§ WHAT TO DO:
Your answer should consist of the lines in the data below that contain "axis".

EXERCISE MATERIALS Block Start

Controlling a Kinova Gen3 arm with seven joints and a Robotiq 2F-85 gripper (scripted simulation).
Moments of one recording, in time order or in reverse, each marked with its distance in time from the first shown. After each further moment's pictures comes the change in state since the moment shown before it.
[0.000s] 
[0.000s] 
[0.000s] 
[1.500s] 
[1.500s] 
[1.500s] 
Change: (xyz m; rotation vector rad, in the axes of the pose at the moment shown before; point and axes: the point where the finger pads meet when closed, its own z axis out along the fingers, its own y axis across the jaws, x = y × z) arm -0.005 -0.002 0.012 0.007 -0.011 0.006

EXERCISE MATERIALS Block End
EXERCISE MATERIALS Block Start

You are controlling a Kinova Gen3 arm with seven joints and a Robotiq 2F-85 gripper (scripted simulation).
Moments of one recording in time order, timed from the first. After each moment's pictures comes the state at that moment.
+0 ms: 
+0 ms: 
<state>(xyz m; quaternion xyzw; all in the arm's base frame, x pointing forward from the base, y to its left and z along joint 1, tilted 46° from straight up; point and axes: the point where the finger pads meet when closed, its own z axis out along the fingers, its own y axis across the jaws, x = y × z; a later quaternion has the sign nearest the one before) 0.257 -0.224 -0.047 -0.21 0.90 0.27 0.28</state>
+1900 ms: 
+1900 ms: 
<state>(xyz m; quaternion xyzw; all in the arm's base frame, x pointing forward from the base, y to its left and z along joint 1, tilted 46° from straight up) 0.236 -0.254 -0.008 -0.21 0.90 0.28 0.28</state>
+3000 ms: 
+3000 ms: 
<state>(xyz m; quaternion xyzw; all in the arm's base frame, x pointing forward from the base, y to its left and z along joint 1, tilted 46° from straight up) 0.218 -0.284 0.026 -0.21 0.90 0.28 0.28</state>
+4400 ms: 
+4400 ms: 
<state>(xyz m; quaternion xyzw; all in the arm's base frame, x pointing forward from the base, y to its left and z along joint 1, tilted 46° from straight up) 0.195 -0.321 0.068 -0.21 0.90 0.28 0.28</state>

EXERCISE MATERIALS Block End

§ RESULT:
Change: (xyz m; rotation vector rad, in the axes of the pose at the moment shown before; point and axes: the point where the finger pads meet when closed, its own z axis out along the fingers, its own y axis across the jaws, x = y × z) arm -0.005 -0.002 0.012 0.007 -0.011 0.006
<state>(xyz m; quaternion xyzw; all in the arm's base frame, x pointing forward from the base, y to its left and z along joint 1, tilted 46° from straight up; point and axes: the point where the finger pads meet when closed, its own z axis out along the fingers, its own y axis across the jaws, x = y × z; a later quaternion has the sign nearest the one before) 0.257 -0.224 -0.047 -0.21 0.90 0.27 0.28</state>

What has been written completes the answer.